• _THE PROBLEM_
Lift out each line of the data that holds "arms".

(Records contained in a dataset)
◇ ◇ ◇ ◇ ◇ ◇ ◇
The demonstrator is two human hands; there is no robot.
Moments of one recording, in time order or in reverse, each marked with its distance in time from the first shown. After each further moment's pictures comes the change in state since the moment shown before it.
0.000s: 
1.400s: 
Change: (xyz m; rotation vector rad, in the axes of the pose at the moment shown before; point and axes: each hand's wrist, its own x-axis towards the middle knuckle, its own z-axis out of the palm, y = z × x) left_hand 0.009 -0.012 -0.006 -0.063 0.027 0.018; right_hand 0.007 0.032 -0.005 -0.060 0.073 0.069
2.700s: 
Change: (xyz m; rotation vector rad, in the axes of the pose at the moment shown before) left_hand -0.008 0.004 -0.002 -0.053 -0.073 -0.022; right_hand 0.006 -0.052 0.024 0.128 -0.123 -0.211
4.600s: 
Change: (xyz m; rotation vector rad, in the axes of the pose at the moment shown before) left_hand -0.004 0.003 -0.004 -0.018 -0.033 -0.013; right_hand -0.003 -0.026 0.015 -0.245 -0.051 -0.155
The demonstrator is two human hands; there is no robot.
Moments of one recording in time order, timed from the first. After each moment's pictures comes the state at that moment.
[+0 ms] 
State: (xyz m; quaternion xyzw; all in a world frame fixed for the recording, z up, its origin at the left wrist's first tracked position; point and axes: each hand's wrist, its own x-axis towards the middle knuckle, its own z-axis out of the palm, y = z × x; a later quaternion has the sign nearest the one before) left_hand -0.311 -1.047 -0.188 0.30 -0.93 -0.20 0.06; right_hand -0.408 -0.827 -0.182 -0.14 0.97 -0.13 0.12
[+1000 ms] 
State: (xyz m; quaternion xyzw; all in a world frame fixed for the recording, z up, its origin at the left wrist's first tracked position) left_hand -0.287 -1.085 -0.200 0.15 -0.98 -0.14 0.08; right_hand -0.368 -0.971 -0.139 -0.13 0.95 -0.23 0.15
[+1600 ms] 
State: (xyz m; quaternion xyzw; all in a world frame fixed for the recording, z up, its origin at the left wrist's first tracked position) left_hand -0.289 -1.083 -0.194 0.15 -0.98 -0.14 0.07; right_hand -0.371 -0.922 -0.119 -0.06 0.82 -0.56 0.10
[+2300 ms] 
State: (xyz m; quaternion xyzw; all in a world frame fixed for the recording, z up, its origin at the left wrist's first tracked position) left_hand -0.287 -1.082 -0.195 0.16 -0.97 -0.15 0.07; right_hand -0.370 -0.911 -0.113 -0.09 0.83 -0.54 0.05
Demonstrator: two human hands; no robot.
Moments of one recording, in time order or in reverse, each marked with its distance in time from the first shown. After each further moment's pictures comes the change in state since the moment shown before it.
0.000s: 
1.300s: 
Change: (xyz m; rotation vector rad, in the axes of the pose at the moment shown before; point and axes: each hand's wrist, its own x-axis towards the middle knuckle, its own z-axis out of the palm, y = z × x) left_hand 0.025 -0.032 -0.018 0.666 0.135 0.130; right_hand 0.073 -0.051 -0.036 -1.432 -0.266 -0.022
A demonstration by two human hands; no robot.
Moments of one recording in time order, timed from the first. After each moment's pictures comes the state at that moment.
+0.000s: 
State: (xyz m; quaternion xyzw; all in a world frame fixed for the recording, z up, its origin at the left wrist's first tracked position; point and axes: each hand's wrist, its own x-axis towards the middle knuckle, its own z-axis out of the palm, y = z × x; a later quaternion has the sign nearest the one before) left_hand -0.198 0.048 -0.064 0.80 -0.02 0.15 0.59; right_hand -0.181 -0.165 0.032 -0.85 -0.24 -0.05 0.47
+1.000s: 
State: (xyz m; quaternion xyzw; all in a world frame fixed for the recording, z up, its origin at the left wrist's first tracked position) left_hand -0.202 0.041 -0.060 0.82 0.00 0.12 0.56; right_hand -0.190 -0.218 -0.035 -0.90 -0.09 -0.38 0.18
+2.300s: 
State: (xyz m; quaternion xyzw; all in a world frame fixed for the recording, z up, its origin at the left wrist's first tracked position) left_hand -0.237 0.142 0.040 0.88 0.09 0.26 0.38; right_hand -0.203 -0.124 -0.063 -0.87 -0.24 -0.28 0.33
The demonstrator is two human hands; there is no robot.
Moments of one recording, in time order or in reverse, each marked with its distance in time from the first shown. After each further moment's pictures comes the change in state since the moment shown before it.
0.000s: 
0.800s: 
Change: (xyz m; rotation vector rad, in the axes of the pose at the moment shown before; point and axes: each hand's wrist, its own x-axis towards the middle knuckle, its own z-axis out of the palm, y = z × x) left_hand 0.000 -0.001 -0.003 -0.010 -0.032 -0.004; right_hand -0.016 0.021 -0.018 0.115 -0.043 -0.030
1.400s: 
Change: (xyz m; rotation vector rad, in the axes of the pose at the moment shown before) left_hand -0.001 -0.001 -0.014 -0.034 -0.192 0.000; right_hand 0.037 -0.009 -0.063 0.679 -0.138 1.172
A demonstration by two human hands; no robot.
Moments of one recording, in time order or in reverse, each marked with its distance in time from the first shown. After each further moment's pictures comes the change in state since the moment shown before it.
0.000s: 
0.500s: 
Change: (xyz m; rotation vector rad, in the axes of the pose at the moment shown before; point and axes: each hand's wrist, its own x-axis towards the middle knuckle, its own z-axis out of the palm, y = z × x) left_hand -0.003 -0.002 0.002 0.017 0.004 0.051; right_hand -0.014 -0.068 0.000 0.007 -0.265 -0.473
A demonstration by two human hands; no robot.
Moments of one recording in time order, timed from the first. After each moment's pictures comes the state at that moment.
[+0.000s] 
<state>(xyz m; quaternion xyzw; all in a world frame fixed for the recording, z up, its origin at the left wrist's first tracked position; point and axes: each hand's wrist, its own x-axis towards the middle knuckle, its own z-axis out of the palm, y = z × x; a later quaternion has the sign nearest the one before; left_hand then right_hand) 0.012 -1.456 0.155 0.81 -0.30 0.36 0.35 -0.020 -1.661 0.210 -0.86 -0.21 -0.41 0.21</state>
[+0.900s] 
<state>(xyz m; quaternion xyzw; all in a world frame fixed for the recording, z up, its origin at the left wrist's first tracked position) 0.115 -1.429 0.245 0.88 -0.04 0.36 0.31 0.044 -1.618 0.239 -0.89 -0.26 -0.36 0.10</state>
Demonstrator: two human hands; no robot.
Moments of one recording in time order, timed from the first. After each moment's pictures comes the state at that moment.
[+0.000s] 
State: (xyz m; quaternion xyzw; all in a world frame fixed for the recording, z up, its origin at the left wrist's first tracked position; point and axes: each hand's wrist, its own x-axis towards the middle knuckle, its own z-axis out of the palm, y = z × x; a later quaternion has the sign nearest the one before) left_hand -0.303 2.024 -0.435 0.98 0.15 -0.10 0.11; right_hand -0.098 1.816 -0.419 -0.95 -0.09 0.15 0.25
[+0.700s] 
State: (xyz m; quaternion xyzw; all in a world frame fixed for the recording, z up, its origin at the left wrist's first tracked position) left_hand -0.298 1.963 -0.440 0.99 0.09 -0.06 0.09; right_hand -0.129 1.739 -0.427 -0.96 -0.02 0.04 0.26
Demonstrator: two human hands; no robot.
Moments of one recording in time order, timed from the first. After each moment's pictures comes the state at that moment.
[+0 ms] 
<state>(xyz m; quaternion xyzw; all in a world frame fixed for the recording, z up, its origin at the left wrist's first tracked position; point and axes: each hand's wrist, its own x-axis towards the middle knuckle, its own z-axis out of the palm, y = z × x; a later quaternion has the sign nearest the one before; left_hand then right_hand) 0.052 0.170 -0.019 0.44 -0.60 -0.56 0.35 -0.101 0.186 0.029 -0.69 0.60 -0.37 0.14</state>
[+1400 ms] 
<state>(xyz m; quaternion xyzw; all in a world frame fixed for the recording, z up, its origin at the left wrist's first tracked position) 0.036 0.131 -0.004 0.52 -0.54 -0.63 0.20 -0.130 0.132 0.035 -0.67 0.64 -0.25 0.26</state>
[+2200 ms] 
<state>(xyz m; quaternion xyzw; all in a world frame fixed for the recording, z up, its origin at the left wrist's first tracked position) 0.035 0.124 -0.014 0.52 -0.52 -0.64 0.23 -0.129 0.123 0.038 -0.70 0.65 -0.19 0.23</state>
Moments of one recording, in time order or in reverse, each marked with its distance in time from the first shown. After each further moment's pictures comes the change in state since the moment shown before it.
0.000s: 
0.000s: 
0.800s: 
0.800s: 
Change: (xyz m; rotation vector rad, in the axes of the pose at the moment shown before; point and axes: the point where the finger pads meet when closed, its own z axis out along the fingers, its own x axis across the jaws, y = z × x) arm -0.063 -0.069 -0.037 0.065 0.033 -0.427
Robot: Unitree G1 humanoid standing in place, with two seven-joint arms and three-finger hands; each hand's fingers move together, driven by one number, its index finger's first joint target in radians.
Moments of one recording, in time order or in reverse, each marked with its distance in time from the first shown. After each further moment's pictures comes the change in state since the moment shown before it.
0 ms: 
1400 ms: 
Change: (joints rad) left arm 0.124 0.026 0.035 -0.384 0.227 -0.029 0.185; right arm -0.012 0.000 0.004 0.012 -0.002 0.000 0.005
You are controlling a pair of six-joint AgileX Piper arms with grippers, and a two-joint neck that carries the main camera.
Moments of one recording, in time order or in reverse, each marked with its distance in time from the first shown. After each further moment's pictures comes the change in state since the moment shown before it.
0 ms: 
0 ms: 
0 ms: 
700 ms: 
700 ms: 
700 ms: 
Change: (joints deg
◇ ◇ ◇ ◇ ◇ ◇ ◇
• _EXERCISE OUTPUT_
Robot: Unitree G1 humanoid standing in place, with two seven-joint arms and three-finger hands; each hand's fingers move together, driven by one number, its index finger's first joint target in radians.
You are controlling a pair of six-joint AgileX Piper arms with grippers, and a two-joint neck that carries the main camera.

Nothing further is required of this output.